# Info on the Jackson 2 Fun



## FatmanZ (Sep 15, 2004)

*Jackson 2Fun*

The Jackson Fun boats are great all around boats in general. I've used a Jackson SuperFun it came out a few years back, and my boy has a Fun1. I talked a friend who is new to kayaking into getting a 2Fun, and so far it's been a great beginner boat for him. He's around 5'8", 120 lbs and it fits him well. 

When looking at the boat - keep in mind it went through a redesign for the 2007 year - previous year's boats are called the "Classic" Funs. 
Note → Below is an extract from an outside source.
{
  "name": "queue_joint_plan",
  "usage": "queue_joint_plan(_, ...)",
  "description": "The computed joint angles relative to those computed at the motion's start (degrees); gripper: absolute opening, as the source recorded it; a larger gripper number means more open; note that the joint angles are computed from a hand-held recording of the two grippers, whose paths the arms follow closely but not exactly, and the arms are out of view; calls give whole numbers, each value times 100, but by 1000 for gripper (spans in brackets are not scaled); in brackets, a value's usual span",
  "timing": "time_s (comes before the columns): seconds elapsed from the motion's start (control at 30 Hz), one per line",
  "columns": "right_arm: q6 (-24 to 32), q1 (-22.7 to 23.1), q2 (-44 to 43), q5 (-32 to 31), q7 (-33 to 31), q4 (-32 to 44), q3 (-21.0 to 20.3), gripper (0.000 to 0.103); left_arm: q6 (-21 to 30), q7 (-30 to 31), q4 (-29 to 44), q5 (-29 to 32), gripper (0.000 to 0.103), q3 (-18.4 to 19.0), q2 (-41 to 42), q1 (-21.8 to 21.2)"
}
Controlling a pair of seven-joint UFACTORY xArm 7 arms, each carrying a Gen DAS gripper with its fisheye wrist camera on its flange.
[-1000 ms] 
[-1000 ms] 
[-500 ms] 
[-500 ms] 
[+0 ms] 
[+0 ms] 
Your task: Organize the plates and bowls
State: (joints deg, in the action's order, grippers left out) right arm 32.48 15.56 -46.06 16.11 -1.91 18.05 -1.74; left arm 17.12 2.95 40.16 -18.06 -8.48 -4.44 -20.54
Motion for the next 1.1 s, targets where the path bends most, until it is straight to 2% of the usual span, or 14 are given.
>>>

RMA north of Fort Collins MIGHT have both a classic and 2007 2Fun in stock - give them a call.


----------



## Midwest2West (Apr 17, 2008)

I'm 5'4", 130 and I have a 2Fun from the first model year--04 or 05? I really like it. It rolls ridiculously easily and it's extremely light, and it is as dry as advertised (no screws on the outside of the boat).


----------



## Buckrodgers (Feb 28, 2007)

Riverbug said:


> So this will be my second real season kayaking and I just sold my Dagger GT7.5. The Dagger has been good to me, but I never really fit in it well. I am small (120lbs, 5'2") and am looking for a comfortable boat that responds well in the water. I want to grow with my next boat. Im thinking a Jackson 2 Fun...wanted to get some feedback...Anyone have any thoughts?


I think the funs are killer, simply put. I am finally comfortable in my boat (just bought a 4 fun recently). It is all around great for play (I'm not planning on winning any awards however) and super stable. It's like sitting on my couch, only more comfortable...


----------